1. A power supply for a rapier head (1) of a rapier weaving machine, which is connected to a rapier bar which can be displaced in the longitudinal direction or to a band (2) which can be displaced in the longitudinal direction, said power supply (10) including an inductive coupling device with at least one primary induction coil (8) and with at least one secondary induction coil (9) which can be inductively coupled to the primary induction coil, characterized in that the secondary induction coil (9) is formed at the rapier bar or at the band (2) respectively and/or at an elongate mounting part (2′) of the rapier head.

2. A power supply in accordance with claim 1, with the primary induction coil (8) being stationary.

3. A power supply in accordance with claim 1, with the secondary induction coil (9) being elongate, in particular in such a manner that the secondary induction coil extends over a length of at least 5 cm, at least 15 cm or at least 50 cm.

4. A power supply in accordance with claim 1, with the secondary induction coil (9) including one or more current loops.

5. A power supply in accordance with claim 1, with the secondary induction coil (9) being connected to an energy store via a converter.

6. A power supply in accordance with claim 1, with the inductive coupling device including at least one magnetisable core (7) and/or a magnetisable yoke.

7. A power supply in accordance with claim 6, with the primary induction coil (8) being arranged on a magnetisable core (7) which has an air gap into which the secondary induction coil (9) can be introduced.

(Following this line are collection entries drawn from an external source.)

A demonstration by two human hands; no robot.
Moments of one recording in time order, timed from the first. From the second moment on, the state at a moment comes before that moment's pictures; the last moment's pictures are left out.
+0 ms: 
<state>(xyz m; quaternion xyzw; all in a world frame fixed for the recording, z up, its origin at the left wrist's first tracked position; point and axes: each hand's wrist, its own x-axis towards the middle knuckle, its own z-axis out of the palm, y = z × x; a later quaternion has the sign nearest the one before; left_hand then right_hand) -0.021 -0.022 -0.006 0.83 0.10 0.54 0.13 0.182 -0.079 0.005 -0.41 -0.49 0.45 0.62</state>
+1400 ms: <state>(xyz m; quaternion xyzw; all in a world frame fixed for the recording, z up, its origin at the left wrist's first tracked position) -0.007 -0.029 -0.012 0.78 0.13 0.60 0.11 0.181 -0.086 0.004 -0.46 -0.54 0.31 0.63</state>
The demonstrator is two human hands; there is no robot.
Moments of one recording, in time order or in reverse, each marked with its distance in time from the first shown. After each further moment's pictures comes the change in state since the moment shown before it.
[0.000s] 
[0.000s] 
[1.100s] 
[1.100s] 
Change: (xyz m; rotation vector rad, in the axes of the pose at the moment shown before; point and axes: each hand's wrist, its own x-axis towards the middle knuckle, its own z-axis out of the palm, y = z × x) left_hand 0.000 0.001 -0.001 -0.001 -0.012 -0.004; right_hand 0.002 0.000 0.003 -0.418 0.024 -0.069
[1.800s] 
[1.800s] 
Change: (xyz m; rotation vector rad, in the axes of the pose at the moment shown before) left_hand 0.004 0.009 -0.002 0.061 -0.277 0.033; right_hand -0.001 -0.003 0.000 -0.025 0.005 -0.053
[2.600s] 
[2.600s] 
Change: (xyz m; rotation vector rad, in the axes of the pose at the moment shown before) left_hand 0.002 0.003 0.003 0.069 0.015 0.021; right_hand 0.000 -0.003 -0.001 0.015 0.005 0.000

8. A method for supplying power to a rapier head (1) in a rapier weaving machine, which is connected to a rapier bar or to a band (2), wherein at least one primary induction coil (8) of an inductive coupling device is coupled to at least one secondary induction coil (9) of the same and energy is transferred from the primary induction coil to the secondary induction coil, characterized in that the secondary induction coil (9) extends over a portion of the rapier bar or of the band (2) respectively and/or of an elongate mounting part (2′) of the rapier head (1).

9. A method in accordance with claim 8, with a field being produced by the primary induction coil (8), in particular through the use of a magnetisable core (7), and with the secondary induction coil (9) being respectively led together with the rapier bar or the band (2) or the mounting part (2′) through the field which is produced by the primary induction coil.

10. A rapier weaving machine including a power supply in accordance with claim 1.

11. A rapier weaving machine including a power supply equipped for carrying out a method in accordance with claim 8.